L’expertise européenne au service de la Creg

La Commission algérienne de régulation de l’électricité et du gaz (Creg), en collaboration avec les autorités de régulation de l’énergie de l’Autriche (E-Control) et de l’Espagne (CNMC), a procédé, hier à l’hôtel El-Aurassi, à la clôture du jumelage institutionnel dans le domaine de la régulation de l’énergie en Algérie mis en œuvre en trilatéral en août 2015.
Le projet, intitulé “Renforcement des structures, pouvoirs et compétences de la Creg en tant qu’autorité nationale de régulation”, est financé à hauteur de 1,25 million d’euros par l’Union européenne (EU) dans le cadre du programme d’appui à la mise en œuvre de l’accord d’association (P3A) entre l’Algérie et l’UE. Selon John O’Rourke, ambassadeur de l’UE en Algérie, “ce projet a connu un franc succès, puisque trente jumelages institutionnels ont été signés dans différents secteurs, dont une quinzaine sont en cours d’exécution, comme la protection des consommateurs, le renforcement des capacités d’intervention de la Protection civile ou encore la gestion intégrée des ressources en eau pour citer les plus récents”.
Ce projet de jumelage a pour but essentiel le renforcement des structures de la Creg sur la base des normes et meilleures pratiques européennes dans le domaine de la régulation de l’énergie. Le projet vise également à contribuer à l’amélioration de la qualité des services ainsi que la surveillance accrue du marché de l’électricité et du gaz à travers des cadres de régulation efficaces.

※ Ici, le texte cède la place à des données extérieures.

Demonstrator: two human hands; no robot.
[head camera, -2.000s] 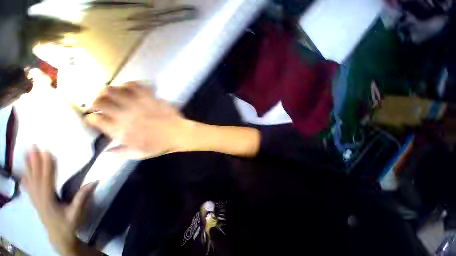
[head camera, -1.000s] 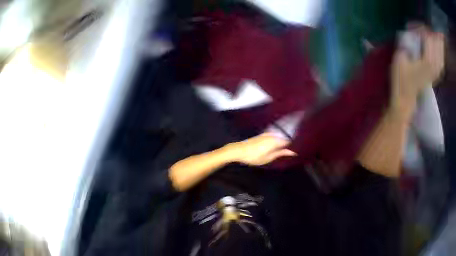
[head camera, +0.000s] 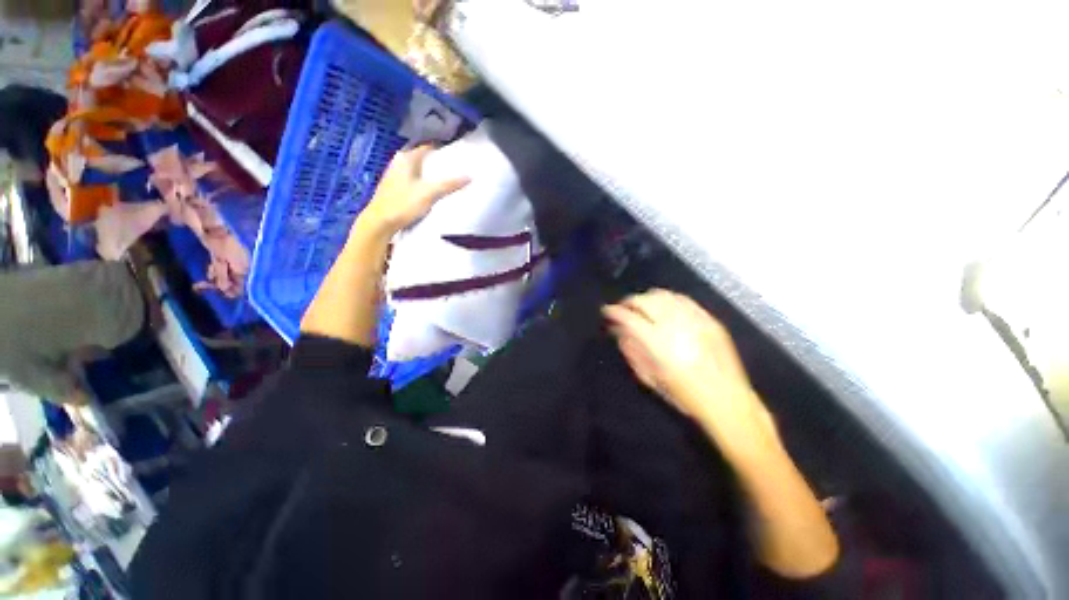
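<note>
White panels with dark maroon stripes (head camera: 463, 258) lie bunched at the right side of a blue mesh basket (head camera: 272, 252), beside my lap. My left hand (head camera: 404, 202) is on the upper left edge of the white panels, thumb and a finger apart; some fingers are hidden, so a grip cannot be confirmed. My right hand (head camera: 682, 352) is over my lap, right of the panels and below the table edge. Its fingers are loosely bent and no cloth shows in it.
The white machine table (head camera: 750, 152) fills the upper right, its edge running diagonally. Orange cloth (head camera: 111, 88), pink scraps (head camera: 193, 217) and maroon-and-white pieces (head camera: 240, 88) lie beyond the basket. Another person's sleeve (head camera: 70, 316) is at far left.
The view has swung to the basket side. The maroon cloth that was at my hands one second ago is gone from them. My left hand is now at the white panels, my right over my lap.
</note>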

L’un des domaines les plus importants touchés par ce projet a trait aux énergies renouvelables et à la cogénération. Concernant ce domaine, le projet concerne les mécanismes de soutien aux énergies renouvelables, l’audit des installations d’énergies renouvelables et l’intégration des énergies renouvelables dans le réseau.
Concernant les résultats obtenus dans ce domaine précis, le projet a débouché sur des recommandations sur comment promouvoir la production d’électricité à partir de déchets solides urbains, la biomasse et la cogénération. Il a été également question d’adaptation du mécanisme de soutien aux EnR pour l’énergie solaire photovoltaïque et l’énergie éolienne. Le domaine des EnR est un domaine très important, dans la mesure où l’Algérie s’est fixé comme objectif ambitieux d’augmenter considérablement la part des énergies renouvelables dans le réseau électrique.

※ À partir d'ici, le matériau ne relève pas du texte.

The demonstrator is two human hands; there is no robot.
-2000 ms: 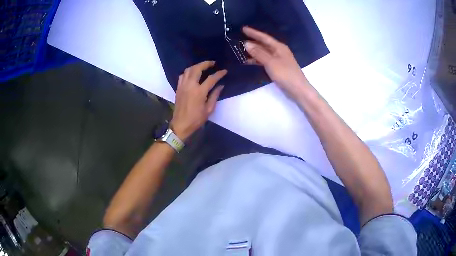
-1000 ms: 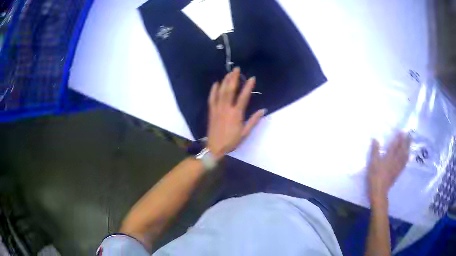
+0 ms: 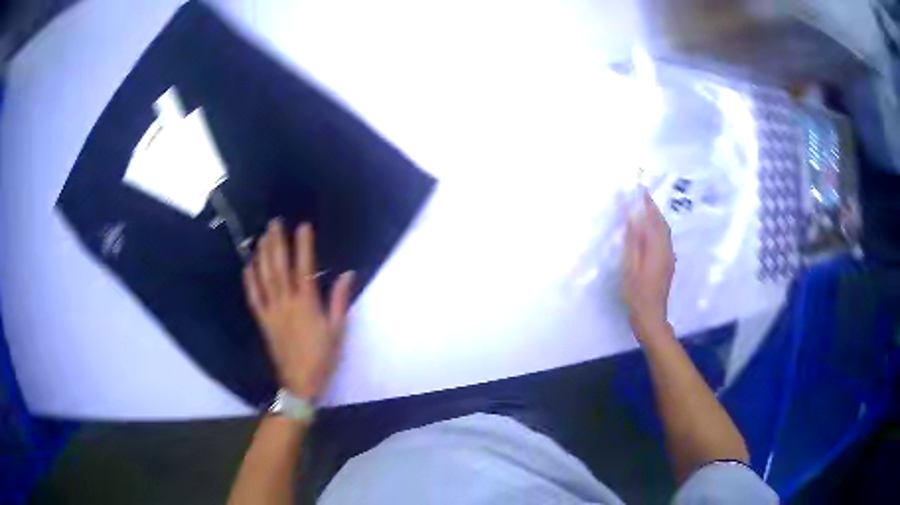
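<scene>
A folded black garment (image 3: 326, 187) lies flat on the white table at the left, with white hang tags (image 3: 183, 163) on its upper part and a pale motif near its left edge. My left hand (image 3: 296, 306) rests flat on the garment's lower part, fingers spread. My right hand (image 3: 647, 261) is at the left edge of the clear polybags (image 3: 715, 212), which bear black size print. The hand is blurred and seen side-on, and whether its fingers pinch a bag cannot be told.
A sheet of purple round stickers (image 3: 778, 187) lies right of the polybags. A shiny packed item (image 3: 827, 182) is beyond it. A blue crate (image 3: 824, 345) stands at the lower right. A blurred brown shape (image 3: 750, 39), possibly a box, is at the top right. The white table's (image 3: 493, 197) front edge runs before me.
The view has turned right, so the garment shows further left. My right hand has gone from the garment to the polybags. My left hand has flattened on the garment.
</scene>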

C’est d’ailleurs ce qu’a affirmé la SG du ministère de l'Énergie, Fatma-Zohra Cherfi, lors de son intervention lors de cette cérémonie. Les EnR, avec notamment le premier appel d'offres à investisseurs qui sera lancé pour la construction de centrales solaires photovoltaïques d'une capacité totale de 4050 MW, sont au centre de la démarche de l’UE dans son appui à l’Algérie.

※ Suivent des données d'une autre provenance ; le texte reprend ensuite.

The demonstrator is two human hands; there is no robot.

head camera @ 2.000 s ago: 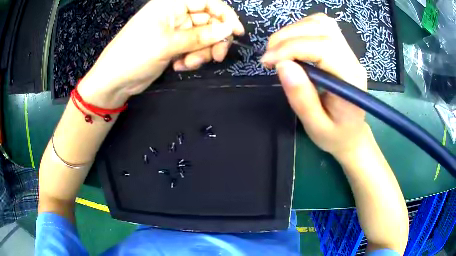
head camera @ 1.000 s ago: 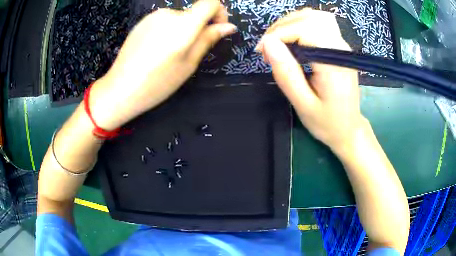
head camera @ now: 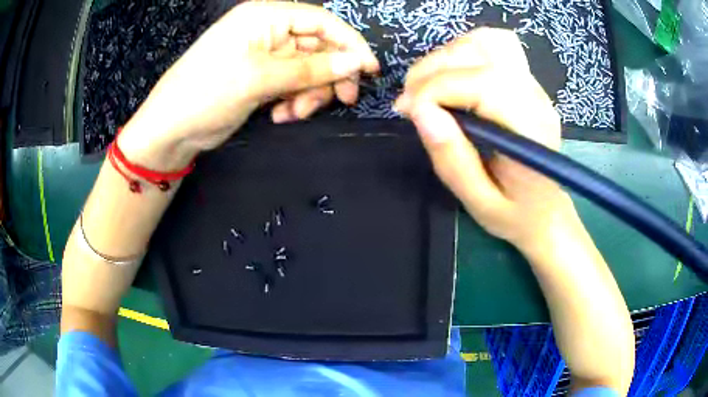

D’ailleurs, une convention de financement de ce programme, avec une dotation budgétaire de 10 millions d'euros, a été signée lors du Conseil d'association UE-Algérie du 13 mars 2017. La  clôture du programme de jumelage ne signifie pas pour autant la fin de la coopération, selon le premier responsable de la Creg qui indique qu’il s’agit maintenant de mettre en œuvre toutes les recommandations issues de ce jumelage.
Il indiquera le lancement d’une étude en matière d’efficacité énergétique qui permettra la mise en place d’une nouvelle législation concernant notamment le bâtiment.